• **ASSIGNMENT**:
Could you reproduce every record below exactly, excluding all pictures?

Stored items:
# # # #
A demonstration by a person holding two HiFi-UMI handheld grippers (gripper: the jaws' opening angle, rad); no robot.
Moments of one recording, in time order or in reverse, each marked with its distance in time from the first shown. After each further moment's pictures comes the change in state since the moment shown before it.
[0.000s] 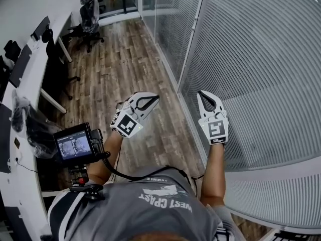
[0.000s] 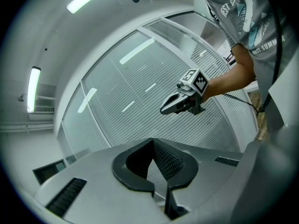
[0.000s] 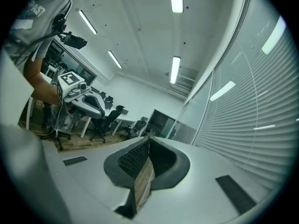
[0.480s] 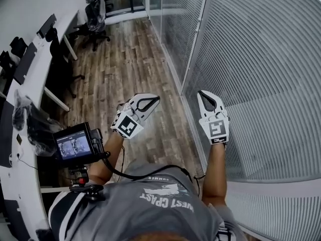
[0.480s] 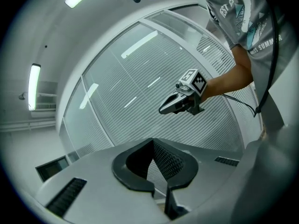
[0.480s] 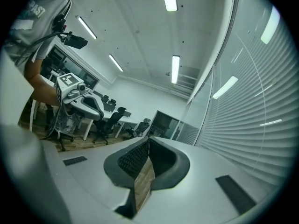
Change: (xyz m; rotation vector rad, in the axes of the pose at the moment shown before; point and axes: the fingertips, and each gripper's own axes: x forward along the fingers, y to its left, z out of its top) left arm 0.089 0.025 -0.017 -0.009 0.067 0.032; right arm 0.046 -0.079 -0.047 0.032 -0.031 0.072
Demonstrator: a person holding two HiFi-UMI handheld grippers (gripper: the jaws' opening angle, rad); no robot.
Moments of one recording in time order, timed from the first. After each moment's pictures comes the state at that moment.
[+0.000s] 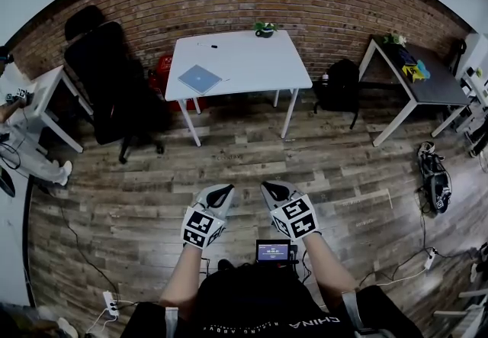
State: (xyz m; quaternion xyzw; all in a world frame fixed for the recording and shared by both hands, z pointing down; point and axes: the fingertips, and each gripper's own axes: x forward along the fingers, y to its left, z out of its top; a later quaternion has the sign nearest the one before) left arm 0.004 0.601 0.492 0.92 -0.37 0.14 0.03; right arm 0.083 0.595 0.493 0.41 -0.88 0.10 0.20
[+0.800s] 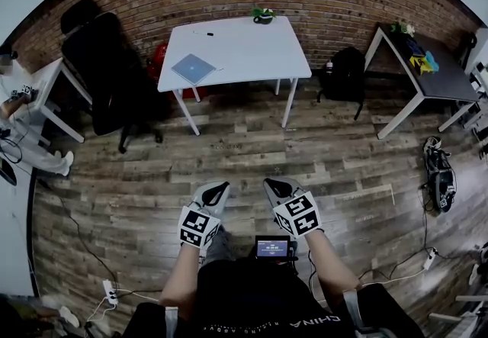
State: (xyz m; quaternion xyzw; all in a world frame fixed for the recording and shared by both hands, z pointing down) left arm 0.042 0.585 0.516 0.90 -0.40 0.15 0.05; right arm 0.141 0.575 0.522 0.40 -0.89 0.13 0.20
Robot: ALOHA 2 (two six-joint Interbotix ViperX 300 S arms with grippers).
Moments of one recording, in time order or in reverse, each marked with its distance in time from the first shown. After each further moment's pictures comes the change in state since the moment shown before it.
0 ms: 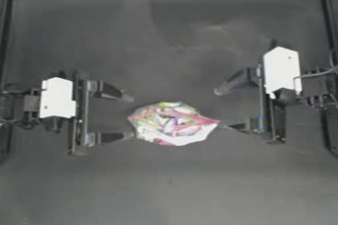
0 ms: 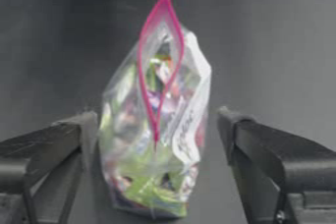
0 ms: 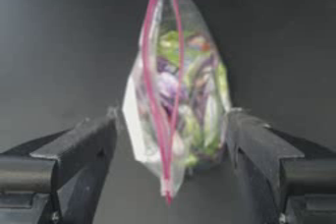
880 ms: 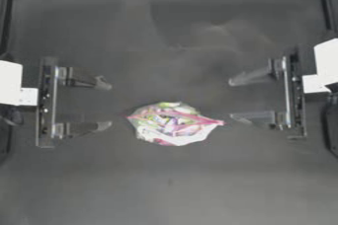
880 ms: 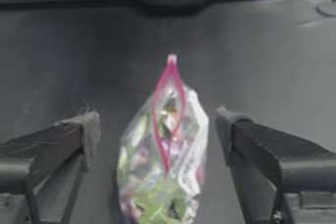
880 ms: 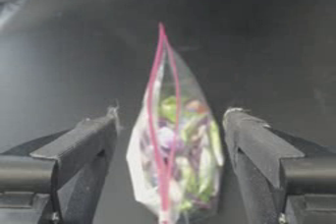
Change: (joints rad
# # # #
• **ANSWER BOX**:
A demonstration by a person holding two HiFi-UMI handheld grippers (gripper: the jaws' opening angle, rad); no robot.
Moments of one recording, in time order or in reverse, each marked with its distance in time from the first shown. After each further moment's pictures comes the change in state since the moment shown before it.
[0.000s] 
[0.000s] 
[0.000s] 
[0.480s] 
[0.480s] 
[0.480s] 
Change: (xyz m; rotation vector rad, in the axes of the pose at the moment shown before; point and axes: the fingertips, and each gripper's own axes: x forward along the fingers, y to its left, z out of its top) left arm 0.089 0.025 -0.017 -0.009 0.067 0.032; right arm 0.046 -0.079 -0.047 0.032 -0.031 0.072
Demonstrator: a person holding two HiFi-UMI handheld grippers (gripper: the jaws' opening angle, rad); no robot.
Moments of one recording in time order, timed from the first. After each moment's pictures comes the state at that moment.
[+0.000s] 
State: (xyz m; quaternion xyzw; all in a world frame fixed for the recording and shared by both hands, z pointing down; point and axes: the fingertips, and each gripper's own axes: x forward along the fingers, y to its left, z out of its top; a later quaternion has the sign nearest the one before) left arm 0.004 0.601 0.492 0.92 -0.37 0.14 0.03; right arm 0.083 0.595 0.493 0.41 -0.88 0.10 0.20
[+0.800s] 
State: (xyz m; quaternion xyzw; all in a world frame fixed for the recording and shared by both hands, z pointing down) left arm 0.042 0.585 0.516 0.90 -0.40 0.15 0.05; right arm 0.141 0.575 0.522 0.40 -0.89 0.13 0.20
Robot: ALOHA 2 (two six-joint Interbotix ViperX 300 S arms with grippers).
Moments of one recording, in time order or in reverse, each marked with its distance in time from the first shown. After each further moment's pictures comes the change in state since the moment shown before it.
0 ms: 
0 ms: 
0 ms: 
880 ms: 
880 ms: 
880 ms: 
Change: (joints rad

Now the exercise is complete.